It’s big (and overdue) news this week that Mexico City and Washington have finally come to an agreement that lets Mexican truckers ferry their freight into the U.S. But Damien Cave’s excellent and provocative New York Times article about the decline of illegal Mexican immigration into the U.S., which ran on the front page yesterday, July 6, is arguably a more important story. The piece posits that the chief cause for the stark reduction in illegal border crossings, which have fallen to their lowest level since the 1950s, is not the recession or stricter U.S. enforcement but better living standards in Mexico:
Mexican immigration has always been defined by both the push (from Mexico) and the pull (of the United States). The decision to leave home involves a comparison, a wrenching cost-benefit analysis, and just as a Mexican baby boom and economic crises kicked off emigration waves in the 1980s and 90s, research shows that the easing of demographic and economic pressures is helping keep departures in check.
Besides interviewing Mexicans in the kind of poor rural pockets that traditionally produce undocumented migrants, Cave cites a number of factors such as greater education opportunity, increased legal immigration avenues, border violence, a lower birth rate and a higher per capita gross domestic product. The article will no doubt invite debate. One economist asserts that Mexico has had a 45% increase in per capita GDP and per family income since 2000 and says that has made going to the U.S. to find work less necessary. Others will dispute that figure; others will argue that despite Mexico’s consistent economic growth over the past decade, the new wealth is still distributed far too unevenly (more than 40% of the population still lives in poverty) to conclude that trickle-down is reining in illegal immigration. Many will still insist, as a result, that stricter U.S. immigration laws have played as large if not a larger role.
(See “Convicts or Illegals: Georgia Hunts for Farmworkers As Tough Immigration Law Takes Hold”)
But I think Cave’s piece makes a stronger point: even if enforcement can’t be discounted (and the piece does note that many would-be migrants are discouraged by tales of the less welcome environment in the U.S.) illegal immigration is better tackled inside Mexico, at its source, than by building multi-billion-dollar walls along the border. (As Mexican President Felipe Calderón has noted, a kilometer of new road in Tabasco fights illegal immigration more effectively than a mile of fence in Arizona.) In 2007, I examined the growing effect that tools like microcredit programs were beginning to have in reducing the flow of Mexican migrants from impoverished regions like southern Oaxaca state. In recent years, U.S. agencies like USAID, and Mexicans like telecom baron Carlos Slim, the world’s richest man, have stepped up microlending, funneling credit to the kind of small businesses that generate enough income, and jobs, to keep more campesinos at home.

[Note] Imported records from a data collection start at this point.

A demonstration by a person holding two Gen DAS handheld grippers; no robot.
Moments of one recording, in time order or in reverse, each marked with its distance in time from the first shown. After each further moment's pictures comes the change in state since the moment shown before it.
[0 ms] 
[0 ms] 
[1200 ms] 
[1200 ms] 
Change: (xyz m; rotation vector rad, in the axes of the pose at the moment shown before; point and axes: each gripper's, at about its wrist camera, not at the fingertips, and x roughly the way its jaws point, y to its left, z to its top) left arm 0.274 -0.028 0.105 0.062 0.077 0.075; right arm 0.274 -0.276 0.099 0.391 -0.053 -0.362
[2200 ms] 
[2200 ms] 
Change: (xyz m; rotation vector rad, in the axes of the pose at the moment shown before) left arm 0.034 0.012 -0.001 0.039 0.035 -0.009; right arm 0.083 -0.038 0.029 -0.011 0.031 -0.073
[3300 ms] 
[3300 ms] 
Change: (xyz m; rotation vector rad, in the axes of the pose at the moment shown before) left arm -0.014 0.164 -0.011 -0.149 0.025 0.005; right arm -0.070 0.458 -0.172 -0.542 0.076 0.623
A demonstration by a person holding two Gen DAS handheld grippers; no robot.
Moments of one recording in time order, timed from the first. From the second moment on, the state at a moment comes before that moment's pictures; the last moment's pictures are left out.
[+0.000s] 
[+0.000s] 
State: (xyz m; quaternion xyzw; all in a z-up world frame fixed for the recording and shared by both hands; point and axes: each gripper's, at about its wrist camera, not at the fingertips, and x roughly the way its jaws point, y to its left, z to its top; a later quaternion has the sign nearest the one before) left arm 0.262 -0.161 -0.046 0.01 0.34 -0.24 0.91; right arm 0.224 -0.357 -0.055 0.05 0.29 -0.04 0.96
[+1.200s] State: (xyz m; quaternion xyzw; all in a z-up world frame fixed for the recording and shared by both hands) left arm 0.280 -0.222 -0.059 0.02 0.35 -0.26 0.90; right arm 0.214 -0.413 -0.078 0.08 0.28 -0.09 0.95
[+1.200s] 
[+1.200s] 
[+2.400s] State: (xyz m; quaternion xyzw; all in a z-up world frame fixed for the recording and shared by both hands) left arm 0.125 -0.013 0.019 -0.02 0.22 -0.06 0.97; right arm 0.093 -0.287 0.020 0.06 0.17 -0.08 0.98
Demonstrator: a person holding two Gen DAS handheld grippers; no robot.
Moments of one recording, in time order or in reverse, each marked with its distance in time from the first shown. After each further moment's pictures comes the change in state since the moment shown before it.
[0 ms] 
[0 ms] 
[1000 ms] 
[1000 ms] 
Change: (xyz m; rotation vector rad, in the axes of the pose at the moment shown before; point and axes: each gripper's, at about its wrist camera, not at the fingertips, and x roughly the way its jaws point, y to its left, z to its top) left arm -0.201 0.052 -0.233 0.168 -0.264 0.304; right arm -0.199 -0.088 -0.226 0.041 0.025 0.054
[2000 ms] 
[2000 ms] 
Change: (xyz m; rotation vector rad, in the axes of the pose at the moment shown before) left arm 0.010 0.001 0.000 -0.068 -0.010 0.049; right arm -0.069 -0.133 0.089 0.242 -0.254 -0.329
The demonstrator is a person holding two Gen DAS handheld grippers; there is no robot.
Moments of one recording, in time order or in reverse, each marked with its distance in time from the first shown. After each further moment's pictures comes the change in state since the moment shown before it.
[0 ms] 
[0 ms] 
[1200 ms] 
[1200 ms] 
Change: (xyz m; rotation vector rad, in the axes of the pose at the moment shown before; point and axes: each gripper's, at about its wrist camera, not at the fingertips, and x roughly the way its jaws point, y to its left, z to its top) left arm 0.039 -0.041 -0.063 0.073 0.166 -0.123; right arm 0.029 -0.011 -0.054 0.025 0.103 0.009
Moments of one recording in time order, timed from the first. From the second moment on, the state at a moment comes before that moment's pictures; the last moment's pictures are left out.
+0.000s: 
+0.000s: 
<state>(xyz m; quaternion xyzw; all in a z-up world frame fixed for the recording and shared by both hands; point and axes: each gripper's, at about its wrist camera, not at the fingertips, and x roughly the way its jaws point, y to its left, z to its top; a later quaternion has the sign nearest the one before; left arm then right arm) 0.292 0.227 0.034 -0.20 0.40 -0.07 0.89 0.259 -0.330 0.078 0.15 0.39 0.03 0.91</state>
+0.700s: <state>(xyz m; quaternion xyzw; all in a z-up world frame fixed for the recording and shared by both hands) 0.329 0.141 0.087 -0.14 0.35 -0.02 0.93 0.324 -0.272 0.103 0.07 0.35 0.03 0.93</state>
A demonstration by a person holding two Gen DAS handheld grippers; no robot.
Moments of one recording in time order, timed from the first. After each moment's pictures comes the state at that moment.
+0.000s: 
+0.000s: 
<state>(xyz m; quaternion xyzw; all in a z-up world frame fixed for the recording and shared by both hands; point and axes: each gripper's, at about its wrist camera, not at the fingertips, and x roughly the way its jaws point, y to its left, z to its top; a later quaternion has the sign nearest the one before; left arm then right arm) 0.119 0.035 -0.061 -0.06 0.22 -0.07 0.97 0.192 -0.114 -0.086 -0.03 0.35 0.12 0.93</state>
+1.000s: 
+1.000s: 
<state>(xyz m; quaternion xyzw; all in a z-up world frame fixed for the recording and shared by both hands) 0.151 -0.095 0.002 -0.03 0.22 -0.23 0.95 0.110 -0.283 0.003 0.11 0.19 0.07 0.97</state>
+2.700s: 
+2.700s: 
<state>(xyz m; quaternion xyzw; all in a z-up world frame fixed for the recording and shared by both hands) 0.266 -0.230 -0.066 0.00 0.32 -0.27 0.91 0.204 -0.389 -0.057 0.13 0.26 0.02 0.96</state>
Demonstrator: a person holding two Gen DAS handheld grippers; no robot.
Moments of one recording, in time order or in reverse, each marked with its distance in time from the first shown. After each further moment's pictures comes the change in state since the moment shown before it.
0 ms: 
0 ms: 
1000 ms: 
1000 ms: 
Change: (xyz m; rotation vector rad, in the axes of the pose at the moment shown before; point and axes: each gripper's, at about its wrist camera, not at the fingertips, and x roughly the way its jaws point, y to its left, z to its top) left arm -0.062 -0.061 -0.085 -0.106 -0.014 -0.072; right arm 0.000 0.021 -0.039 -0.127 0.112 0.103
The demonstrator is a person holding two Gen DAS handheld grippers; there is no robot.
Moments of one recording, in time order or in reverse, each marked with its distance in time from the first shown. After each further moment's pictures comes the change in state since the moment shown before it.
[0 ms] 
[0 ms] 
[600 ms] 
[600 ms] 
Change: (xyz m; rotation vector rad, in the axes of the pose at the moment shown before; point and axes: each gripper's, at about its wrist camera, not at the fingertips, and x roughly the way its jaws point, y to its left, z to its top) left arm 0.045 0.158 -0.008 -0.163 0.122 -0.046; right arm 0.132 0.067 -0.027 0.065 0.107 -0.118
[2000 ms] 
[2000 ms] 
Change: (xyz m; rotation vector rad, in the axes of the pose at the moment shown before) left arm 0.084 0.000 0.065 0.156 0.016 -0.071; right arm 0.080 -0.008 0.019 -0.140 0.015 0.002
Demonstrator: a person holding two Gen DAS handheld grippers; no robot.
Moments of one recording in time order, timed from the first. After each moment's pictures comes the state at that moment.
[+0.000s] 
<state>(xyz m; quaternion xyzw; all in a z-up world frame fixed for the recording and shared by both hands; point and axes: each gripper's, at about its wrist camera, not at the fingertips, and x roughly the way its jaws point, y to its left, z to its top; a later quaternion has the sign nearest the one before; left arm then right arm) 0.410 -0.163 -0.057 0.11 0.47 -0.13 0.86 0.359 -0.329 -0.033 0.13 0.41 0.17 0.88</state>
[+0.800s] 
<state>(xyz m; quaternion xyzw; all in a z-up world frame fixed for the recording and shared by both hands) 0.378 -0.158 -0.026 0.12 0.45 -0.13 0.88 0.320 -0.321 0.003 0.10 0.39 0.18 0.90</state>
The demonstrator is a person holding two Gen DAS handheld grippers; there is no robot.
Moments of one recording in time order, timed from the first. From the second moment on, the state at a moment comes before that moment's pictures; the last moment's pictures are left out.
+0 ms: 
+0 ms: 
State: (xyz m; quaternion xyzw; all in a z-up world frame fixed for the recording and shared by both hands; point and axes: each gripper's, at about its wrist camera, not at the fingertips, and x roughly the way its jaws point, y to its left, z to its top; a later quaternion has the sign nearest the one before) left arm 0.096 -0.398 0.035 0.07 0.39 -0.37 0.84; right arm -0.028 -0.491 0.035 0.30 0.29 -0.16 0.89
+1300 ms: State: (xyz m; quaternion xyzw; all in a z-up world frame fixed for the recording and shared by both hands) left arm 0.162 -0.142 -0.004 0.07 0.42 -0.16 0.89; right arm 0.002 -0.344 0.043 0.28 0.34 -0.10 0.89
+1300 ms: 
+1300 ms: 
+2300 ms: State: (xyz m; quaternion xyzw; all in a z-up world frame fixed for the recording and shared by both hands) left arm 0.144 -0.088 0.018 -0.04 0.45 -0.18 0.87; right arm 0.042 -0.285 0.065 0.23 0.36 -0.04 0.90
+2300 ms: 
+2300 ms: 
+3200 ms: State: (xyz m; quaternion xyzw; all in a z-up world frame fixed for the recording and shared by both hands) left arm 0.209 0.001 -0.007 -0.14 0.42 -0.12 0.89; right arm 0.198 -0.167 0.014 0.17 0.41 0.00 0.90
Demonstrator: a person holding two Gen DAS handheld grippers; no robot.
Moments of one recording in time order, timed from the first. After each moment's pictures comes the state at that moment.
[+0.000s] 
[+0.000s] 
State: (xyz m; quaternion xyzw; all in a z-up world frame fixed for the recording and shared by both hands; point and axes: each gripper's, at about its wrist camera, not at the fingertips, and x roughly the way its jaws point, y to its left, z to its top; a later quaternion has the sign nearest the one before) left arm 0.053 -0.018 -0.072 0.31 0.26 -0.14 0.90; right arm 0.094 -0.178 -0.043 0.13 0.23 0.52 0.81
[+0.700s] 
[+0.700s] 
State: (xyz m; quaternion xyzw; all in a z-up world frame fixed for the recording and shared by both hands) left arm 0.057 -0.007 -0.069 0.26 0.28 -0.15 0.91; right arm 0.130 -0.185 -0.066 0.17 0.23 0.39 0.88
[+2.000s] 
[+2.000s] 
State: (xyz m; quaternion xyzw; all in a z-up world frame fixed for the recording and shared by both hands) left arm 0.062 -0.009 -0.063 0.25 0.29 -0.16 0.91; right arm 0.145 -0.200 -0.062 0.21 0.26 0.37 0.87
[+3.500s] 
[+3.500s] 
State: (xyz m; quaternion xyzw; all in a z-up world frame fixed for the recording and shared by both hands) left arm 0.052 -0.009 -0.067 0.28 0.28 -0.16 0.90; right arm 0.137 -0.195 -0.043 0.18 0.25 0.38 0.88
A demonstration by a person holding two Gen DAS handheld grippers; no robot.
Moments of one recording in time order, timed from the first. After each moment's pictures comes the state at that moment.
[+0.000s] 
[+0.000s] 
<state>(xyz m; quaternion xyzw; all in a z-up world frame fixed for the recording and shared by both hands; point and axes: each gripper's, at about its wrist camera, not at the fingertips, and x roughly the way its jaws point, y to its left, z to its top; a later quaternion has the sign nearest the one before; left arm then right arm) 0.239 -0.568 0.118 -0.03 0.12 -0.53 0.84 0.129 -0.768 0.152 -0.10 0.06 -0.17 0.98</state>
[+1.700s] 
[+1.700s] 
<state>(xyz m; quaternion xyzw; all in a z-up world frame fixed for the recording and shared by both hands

In that regard, Cave’s work is a welcome antidote to the U.S.’s narrow-minded immigration discussion, which focuses far too much on U.S. states – which aren’t even authorized to conduct immigration policy – getting tough on illegals. Then again, tougher enforcement might be leading to the kind of poverty-reduction improvements inside Mexico that the Times examines. A few years ago, while I was visiting Mexico City, a Mexican colleague surprisingly told me, “When you go back to the U.S., tell them to build the damn wall.” His point: Mexicans like him were tired of watching their political and business leaders use illegal immigration as a social safety valve against their corruption and negligence. Taking it away would force them to make Mexico a fairer country – the kind for which Cave’s reporting at least holds out hope.